══ WORKING DATA

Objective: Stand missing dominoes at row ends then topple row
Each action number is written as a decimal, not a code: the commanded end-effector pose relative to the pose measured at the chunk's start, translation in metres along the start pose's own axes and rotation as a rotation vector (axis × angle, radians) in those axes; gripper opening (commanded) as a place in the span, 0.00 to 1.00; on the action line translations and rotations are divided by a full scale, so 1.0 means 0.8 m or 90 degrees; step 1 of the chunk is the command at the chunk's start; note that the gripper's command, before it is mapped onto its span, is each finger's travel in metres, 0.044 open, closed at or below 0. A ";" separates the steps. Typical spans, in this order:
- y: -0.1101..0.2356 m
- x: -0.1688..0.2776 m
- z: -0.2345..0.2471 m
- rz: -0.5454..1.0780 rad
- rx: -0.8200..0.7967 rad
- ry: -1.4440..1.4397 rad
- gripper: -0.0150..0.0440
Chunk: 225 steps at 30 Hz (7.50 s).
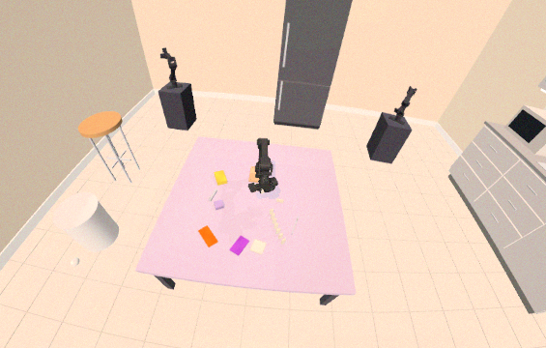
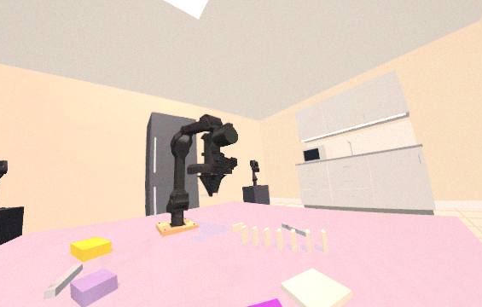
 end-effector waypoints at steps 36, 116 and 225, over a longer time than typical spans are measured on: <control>-0.069 0.051 -0.091 -0.348 -0.134 0.214 0.44; -0.186 0.145 -0.113 -0.965 -0.048 0.163 0.44; -0.166 0.020 -0.150 -0.553 0.031 0.051 1.00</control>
Point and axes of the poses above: the point midway between the two fingers, 35 mm back from their tips, its own y axis back along the fingers, its own z axis across the jaws, x = y × z, the point moved 7 cm from there along y, back along the fingers, and after that the axes turned 9 degrees about y, right-handed, at the moved point
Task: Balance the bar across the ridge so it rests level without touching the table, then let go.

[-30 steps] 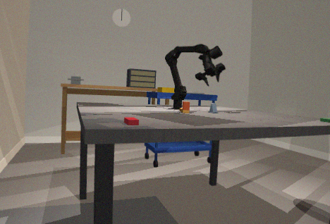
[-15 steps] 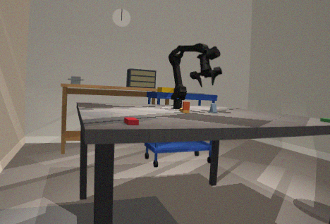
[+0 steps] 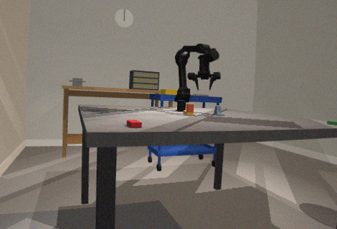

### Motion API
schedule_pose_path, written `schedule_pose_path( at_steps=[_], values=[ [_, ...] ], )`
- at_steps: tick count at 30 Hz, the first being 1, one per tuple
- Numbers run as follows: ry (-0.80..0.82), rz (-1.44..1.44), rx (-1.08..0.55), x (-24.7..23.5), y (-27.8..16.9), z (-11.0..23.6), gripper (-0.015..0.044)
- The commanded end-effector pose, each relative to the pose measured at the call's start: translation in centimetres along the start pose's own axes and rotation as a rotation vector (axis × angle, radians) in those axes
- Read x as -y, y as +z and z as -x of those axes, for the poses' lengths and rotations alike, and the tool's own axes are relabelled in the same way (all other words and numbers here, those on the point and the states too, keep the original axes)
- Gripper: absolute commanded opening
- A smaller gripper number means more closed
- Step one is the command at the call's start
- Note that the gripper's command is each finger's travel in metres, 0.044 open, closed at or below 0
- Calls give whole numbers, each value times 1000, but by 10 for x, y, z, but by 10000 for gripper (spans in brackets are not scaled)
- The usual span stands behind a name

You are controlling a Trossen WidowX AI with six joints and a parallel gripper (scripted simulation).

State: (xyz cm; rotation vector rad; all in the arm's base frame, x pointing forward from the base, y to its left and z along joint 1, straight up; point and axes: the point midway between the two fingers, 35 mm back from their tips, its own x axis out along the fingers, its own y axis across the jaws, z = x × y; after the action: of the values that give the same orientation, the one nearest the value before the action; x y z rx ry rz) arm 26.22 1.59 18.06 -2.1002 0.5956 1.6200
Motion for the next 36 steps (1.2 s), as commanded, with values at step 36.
schedule_pose_path(
  at_steps=[36],
  values=[
    [27,306,216,-82,-30,-73,315]
  ],
)
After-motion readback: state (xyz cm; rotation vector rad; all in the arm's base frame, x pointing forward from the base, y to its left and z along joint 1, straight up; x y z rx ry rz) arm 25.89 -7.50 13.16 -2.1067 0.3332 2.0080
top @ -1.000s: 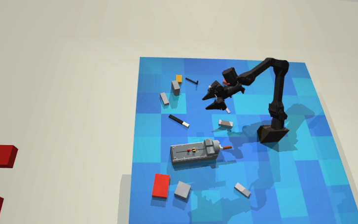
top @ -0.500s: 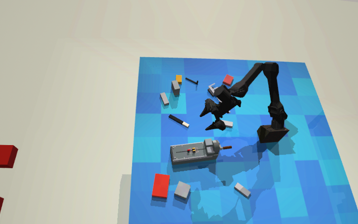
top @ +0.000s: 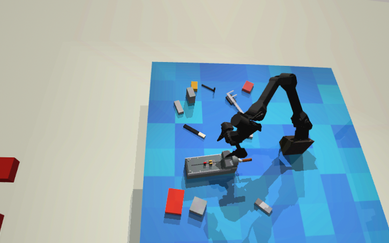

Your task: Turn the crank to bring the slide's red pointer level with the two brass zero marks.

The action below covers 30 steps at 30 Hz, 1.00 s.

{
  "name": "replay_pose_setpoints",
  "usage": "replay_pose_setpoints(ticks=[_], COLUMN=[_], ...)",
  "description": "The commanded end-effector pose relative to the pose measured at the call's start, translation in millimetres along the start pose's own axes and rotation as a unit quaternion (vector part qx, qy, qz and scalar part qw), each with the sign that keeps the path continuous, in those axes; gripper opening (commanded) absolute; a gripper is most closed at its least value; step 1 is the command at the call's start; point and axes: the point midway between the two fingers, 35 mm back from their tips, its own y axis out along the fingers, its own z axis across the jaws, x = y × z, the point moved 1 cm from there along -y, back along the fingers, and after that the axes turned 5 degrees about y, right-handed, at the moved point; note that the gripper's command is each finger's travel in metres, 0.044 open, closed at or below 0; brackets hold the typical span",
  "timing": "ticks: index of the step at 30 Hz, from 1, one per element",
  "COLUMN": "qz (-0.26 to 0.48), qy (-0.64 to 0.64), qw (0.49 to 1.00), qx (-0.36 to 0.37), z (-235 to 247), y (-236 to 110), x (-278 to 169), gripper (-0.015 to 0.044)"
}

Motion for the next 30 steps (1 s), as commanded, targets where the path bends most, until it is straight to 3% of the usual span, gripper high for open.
replay_pose_setpoints(ticks=[1, 24, 30], qz=[0.014, 0.014, 0.012], qy=[-0.008, -0.009, -0.006], qw=[1.000, 1.000, 1.000], qx=[-0.003, -0.003, -0.003], z=[0.4, -0.2, 0.3], y=[27.1, 34.7, 8.9], x=[-24.5, -32.0, -8.7], gripper=[0.0440, 0.0440, 0.0440])
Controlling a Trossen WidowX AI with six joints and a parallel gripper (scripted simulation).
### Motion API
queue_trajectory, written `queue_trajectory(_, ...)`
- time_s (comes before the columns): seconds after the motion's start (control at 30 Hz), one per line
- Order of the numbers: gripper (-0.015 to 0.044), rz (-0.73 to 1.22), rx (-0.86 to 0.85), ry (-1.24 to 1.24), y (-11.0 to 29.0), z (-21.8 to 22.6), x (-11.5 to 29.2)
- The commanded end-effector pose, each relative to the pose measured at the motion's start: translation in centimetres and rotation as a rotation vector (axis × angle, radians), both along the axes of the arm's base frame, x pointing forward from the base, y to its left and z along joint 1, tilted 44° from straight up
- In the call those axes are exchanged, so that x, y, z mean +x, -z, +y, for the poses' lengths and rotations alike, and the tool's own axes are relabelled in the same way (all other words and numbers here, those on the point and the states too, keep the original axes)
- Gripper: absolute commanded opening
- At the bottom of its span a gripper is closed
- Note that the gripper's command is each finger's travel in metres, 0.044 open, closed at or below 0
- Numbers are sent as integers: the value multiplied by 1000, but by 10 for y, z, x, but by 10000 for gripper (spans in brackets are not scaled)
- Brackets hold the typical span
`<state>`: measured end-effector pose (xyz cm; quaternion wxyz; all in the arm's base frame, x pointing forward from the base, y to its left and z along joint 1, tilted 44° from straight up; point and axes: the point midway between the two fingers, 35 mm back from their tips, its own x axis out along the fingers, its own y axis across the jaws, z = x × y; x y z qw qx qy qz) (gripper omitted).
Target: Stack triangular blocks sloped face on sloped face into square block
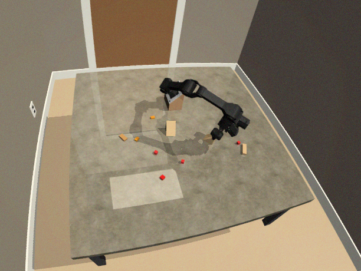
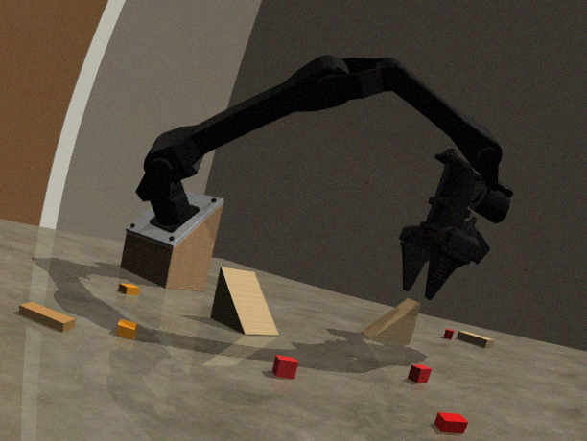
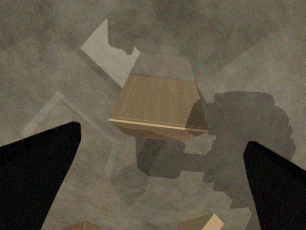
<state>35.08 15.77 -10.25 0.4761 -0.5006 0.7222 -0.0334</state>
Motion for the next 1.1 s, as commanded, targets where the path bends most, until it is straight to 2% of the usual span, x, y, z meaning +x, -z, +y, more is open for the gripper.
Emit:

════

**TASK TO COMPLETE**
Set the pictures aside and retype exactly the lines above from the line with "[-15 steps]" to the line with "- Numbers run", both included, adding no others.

**ANSWER SPACE**
[-15 steps] 
[+0 steps] 

### Motion API
schedule_pose_path, written `schedule_pose_path( at_steps=[_], values=[ [_, ...] ], )`
- at_steps: tick count at 30 Hz, the first being 1, one per tuple
- Numbers run as follows: ry (-0.80..0.82), rz (-1.44..1.44), rx (-1.08..0.55), x (-24.7..23.5), y (-27.8..16.9), z (-11.0..23.6), gripper (-0.015..0.044)

No more output is given for this exercise.